Le premier type d’espace est « le périurbain », à la périphérie presque immédiate des grandes villes, dont les taux de croissance démographique y sont les plus élevés, principalement du fait de soldes migratoires positifs : certaines classes supérieures viennent y chercher un certain agrément, tandis que les ménages plus pauvres peuvent y trouver des logements à un coût plus modéré.

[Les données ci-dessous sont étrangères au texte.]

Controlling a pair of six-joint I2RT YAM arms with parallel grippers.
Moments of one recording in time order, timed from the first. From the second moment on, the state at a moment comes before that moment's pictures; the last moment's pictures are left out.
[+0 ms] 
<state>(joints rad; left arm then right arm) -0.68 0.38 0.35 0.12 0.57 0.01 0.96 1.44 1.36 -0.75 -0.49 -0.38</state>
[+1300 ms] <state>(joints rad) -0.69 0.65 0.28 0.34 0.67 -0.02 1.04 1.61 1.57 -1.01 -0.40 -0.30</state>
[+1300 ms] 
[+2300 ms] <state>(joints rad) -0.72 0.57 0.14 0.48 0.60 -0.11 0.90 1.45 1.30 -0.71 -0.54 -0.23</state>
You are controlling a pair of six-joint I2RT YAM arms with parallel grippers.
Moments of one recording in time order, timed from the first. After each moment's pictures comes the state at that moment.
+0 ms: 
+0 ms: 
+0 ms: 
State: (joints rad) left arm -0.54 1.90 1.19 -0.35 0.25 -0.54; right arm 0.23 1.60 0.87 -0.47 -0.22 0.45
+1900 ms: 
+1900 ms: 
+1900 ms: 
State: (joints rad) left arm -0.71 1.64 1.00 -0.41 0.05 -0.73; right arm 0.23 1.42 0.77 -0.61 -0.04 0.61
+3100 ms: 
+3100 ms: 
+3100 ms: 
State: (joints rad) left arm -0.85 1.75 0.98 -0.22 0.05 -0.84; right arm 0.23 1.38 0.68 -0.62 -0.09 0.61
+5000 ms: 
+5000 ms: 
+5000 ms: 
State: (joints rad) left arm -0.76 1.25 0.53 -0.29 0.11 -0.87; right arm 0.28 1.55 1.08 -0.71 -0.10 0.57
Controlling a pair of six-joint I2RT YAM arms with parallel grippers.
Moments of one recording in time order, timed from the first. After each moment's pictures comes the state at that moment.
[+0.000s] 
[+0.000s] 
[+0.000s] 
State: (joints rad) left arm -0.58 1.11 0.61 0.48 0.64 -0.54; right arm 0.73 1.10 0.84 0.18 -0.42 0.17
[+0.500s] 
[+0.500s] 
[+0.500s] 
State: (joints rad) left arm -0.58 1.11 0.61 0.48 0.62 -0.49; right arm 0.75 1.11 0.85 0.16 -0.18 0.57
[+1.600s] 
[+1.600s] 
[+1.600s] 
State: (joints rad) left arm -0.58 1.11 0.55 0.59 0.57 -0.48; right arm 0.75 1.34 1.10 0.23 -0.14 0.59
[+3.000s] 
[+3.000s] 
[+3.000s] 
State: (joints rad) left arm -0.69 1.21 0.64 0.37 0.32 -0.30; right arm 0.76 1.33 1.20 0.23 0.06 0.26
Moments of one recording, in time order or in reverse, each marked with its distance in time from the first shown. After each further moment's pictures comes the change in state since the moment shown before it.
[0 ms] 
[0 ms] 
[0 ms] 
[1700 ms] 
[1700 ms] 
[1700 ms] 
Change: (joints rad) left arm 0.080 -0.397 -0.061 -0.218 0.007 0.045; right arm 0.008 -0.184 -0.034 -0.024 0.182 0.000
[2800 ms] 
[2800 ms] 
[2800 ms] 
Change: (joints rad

Le second est « le rural en voie de périurbanisation ». Il s’agit notamment des zones sous influence de la région parisienne, jusqu’à 200 km de Paris. Ces espaces sont jeunes, actifs et dynamiques sur le plan démographique. Ils font l’objet de conflits d’usage très forts entre les populations de souches rurales et les néoruraux, les nouveaux arrivants aux modes de vie urbains. Dans certaines des communes appartenant à ces espaces, la grande majorité des élus, les représentants, est souvent issue de ces nouvelles populations. Le troisième type d’espace est le « rural intermédiaire » structuré autour de pôles urbains. Généralement, il s’agit des chefs-lieux d’arrondissement qui sont en forte croissance, au détriment des petites communes environnantes, dont la population est plus ou moins vieillissante.

1 BLOCH, M., 1964, Les caractères originaux de l’histoire rurale française. Paris, Ed. Armand Colin, 263 p.

Le quatrième est « l’espace rural compris dans la diagonale aride », de la plaine de la Meuse jusqu’aux Pyrénées centrales. Selon HERVIEU (2006)1, à l’exception de la région Champagne-Ardenne, l’exode a là aussi cessé, mais ce tarissement est en partie dû au vieillissement de la population (Massif Central). Il est à noter que pour les trois premiers espaces, la fonction résidentielle est dominante. De plus, par l’emploi du terme « espace », il faut entendre celui de « territoire », car HERVIEU décrit des espaces organisés construits par une société et dont la construction contribue à donner du sens, à donner des orientations à cette société.

Outre les changements et évolutions dans le rural français, le point de départ de ces deux théories est une réponse à l’inquiétude face à une désertification de certains territoires ruraux. Schématiquement, on peut dire que le syndrome de la « fin des terroirs » engendre deux types de réaction extrêmes. La première est celle du repli sur soi, de l’autonomisme à l’affirmation identitaire, c’est ce que des sociologues ont baptisé de « la surchauffe aux racines » (DUVIGNEAU, 2002)2. La seconde est celle de la vision « tout économie » ralliant les nouveaux conquérants, managers.